In Cincinnati, I had to actively think about how to navigate all of my identities with a limited support network. In a conservative Midwestern city, I found myself working with even smaller–and sometimes even more conservative–congregations as their student rabbi. How would I come out to my student pulpits? Should I use them as bully pulpits to advocate for the causes that I find important and meaningful? How do I seek out a solid LGBT Jewish community outside of the school, when school takes up most of my life? And of course the biggest question: am I a gay rabbi, or am I a rabbi who is gay?
These two sentences may sound alike, but they could not be more different, as I discovered a few months ago in trying to craft a personal statement to send out to congregations to apply for possible rabbinic positions. In my personal statement, I told a story of building a relationship with a congregant in a community in Northwest Florida who was initially hesitant about having an openly gay rabbinical student; the fact that I had not yet mentioned my sexuality to that community, but rather had been outed by my predecessor is a whole other story. I wrote that over the two years I served there, we grew to form an incredible relationship, and that I hoped to have shifted his perspective if only a small amount.

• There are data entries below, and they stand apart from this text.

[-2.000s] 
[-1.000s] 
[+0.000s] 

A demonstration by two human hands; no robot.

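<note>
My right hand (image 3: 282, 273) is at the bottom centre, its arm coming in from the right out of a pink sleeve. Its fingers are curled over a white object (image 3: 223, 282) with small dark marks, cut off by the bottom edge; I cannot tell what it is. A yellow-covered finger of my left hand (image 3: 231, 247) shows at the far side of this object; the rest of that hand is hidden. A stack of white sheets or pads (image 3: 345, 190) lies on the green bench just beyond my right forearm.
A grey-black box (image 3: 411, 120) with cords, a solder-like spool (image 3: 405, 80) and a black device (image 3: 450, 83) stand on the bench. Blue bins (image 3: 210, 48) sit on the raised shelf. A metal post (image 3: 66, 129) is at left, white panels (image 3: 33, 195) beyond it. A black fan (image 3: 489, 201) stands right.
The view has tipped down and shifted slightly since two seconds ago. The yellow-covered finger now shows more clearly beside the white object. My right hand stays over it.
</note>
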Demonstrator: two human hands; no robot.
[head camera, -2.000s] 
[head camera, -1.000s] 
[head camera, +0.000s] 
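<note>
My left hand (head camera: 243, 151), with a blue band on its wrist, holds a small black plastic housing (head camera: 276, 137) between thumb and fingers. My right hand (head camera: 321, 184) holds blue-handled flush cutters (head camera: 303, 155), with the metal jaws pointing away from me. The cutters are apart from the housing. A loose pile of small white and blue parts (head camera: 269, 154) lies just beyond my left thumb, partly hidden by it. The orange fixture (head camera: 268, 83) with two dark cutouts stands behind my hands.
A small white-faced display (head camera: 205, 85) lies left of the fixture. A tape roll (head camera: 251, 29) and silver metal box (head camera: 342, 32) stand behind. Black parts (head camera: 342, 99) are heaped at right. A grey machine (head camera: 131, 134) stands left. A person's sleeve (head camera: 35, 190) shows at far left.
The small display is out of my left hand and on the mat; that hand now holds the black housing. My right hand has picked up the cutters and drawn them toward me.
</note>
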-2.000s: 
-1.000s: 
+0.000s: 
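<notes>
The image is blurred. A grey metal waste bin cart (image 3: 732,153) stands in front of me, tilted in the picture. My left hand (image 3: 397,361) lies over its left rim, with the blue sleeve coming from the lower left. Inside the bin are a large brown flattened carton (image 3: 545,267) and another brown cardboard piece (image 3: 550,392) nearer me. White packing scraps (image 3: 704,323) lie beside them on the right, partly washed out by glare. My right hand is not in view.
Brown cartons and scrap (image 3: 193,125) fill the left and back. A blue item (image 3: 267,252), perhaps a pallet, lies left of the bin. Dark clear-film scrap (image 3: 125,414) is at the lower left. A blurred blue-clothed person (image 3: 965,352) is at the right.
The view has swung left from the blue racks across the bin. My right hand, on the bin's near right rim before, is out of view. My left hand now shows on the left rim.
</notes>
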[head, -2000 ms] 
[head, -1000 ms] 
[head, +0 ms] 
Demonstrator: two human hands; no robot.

The story I told for my personal statement was met with a resounding and near universal opposition. I was told that it foregrounded my sexuality too much: It showed me as “the gay rabbi” more than “Ari who is gay”…and also holds many other identities and traits, of equal value and import. While this is certainly true, it felt strange to hear from – mostly straight – friends, colleagues, and teachers that it would behoove me to “tamp down the gay.” In a recent article in Slate.com, gay writer J. Bryan Lowder lamented how some public figures have taken to coming out by stating that being gay is only but one small part of who they are, not their whole essence. Lowder believes, as do I, that this emphasis diminishes the value of coming out and acting as a role model to fellow LGBT people.
As I round the bases towards my eventual finishing of this program, I have no more answers to that quandary than I did when I started. I think sometimes you just have to be a halutz, taking the lonely road for the sake of those who will one day follow. It can be challenging, but at least it creates some pretty great stories.